The Department argues on appeal that a tax lien against lots 714 and 715 arose by operation of law pursuant to § 40-l-2(a) and (b), which provide:

“(a) If any person liable to pay any tax, other than ad valorem taxes, neglects or refuses to pay the same[,] the amount, including any interest, penalty, additional amount or addition to such tax, together with any costs which may accrue in addition thereto, shall be a lien in favor of the state of Alabama upon all property and the rights to property, real or personal, belonging to such person. Unless another date is specifically fixed by law, the lien shall arise at the time the assessment list, return therefor or the payment thereof, as the case may be, was due to have been filed with or made to the department of revenue or other agency of the state or county and shall continue until the liability for such amount is satisfied or becomes unenforceable by reason of the lapse of time.
“(b) Such lien shall not be valid against any mortgagee, purchaser in the usual course of trade or conventional judgment creditor with an actual money judgment of some court until after the time a notice thereof has been filed by the department of revenue or other agency of the state or county in the office of the judge of probate of the county in which such property, real or personal, is located, but the recordation thereof as to any other person, receiver, trustee, creditor or committee shall not be required.”
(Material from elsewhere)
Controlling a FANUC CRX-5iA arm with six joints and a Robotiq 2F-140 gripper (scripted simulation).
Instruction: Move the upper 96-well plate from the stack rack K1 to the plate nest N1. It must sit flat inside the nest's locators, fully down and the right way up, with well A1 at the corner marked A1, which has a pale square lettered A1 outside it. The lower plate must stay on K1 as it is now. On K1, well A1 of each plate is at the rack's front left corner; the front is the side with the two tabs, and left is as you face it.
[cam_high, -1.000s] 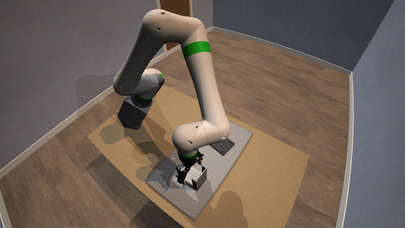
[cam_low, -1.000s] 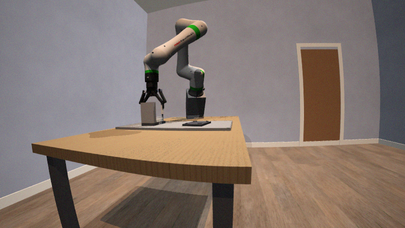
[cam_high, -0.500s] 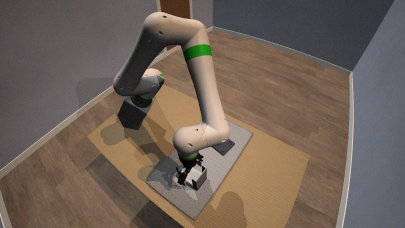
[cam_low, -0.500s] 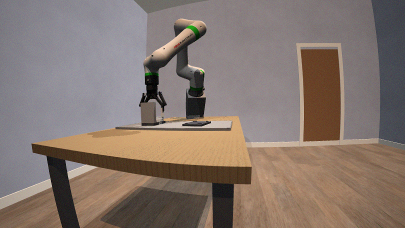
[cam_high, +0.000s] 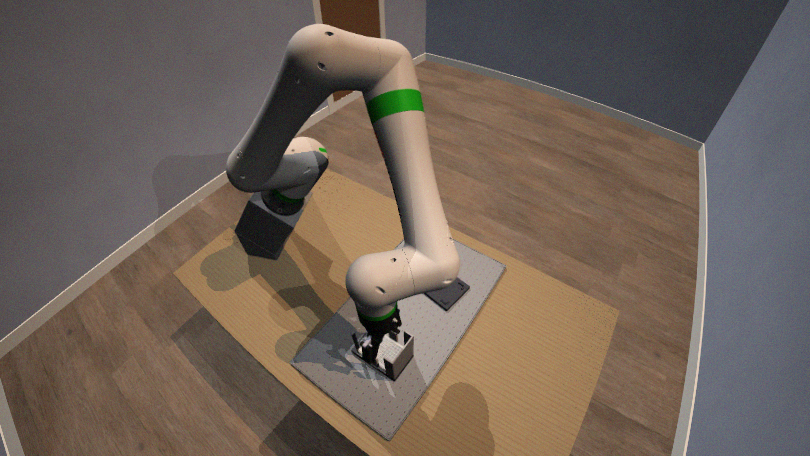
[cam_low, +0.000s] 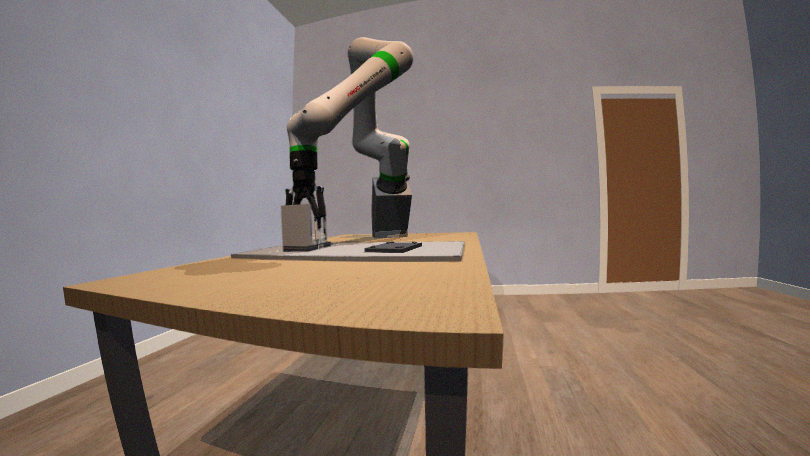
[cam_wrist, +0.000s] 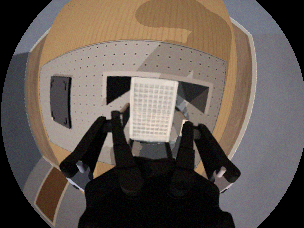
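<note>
Now: the rack wall 6 cm ahead of my hand, 2 cm above it and 1 cm to the left of it. The rest, counted from my hand: white 96-well plate 2 cm below.
</note>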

The Department argues further that it is a “judgment creditor without notice” within the meaning of § 35-4-90(a), which provides:

“(a) All conveyances of real property, deeds, mortgages, deeds of trust or instruments in the nature of mortgages to secure any debts are inoperative and void as to purchasers for a valuable consideration, mortgagees and judgment creditors without notice, unless the same have been recorded before the accrual of the rights of such purchasers, mortgagees or judgment creditors.”

Based on its argument that it is a judgment creditor without notice, the Department argues that the plaintiffs’ deed to lots 714 and 715 is inoperative and void against the Department because plaintiffs had failed to record their deed before the accrual of the Department’s rights.

However, plaintiffs argue on appeal that the Department is not a “judgment creditor,” and even if it was deemed to be one, that it had actual and constructive notice of the conveyance before the final assessment was entered; thus, the plaintiffs argue, the Department is not protected by § 35-4-90.

Section 40-2-22 allows the taxpayer 30 days to appeal a final assessment of taxes. A judgment on appeal under § 40-2-22 is as final as any other judgment. A final assessment for income tax that is not appealed is as conclusive as a judgment of a circuit court. Lambert v. State Department of Revenue, 414 So.2d 983 (Ala.Civ.App.1982); Hamm v. Harrigan, 278 Ala. 372, 178 So.2d 529 (1965), cert. denied, 382 U.S. 981, 86 S.Ct. 555, 15 L.Ed.2d 471 (1966); Sparks v. Brock & Blevins, Inc., 274 Ala. 147, 145 So.2d 844 (1962); State v. Woodroof, 253 Ala. 620, 46 So.2d 553 (1950).

Therefore, we hold that the defendant, the Department of Revenue,' is a “judgment creditor” within the meaning of § 35-4-90 and that its “rights” accrued at the expiration of the time allowed for appeal from the final assessment (30 days). See § 40-2-22.

A judgment creditor without notice is protected against an unrecorded deed. The plaintiffs, as holders of an unrecorded deed, have the burden of proving “notice” to the Department of their right. King v. Artman, 225 Ala. 569, 144 So. 442 (1932).

Because the trial court did not determine whether the Department had notice .of the plaintiffs’ right in lots 714 and 715, this cause is remanded to the circuit court with instructions that a hearing be conducted to determine whether the Department had actual and/or constructive “notice” within the meaning of § 35-4-90.

The judgment is reversed, and the cause is remanded with instructions.

REVERSED AND REMANDED WITH INSTRUCTIONS.

HORNSBY, C.J., and JONES, SHORES and HOUSTON, JJ., concur.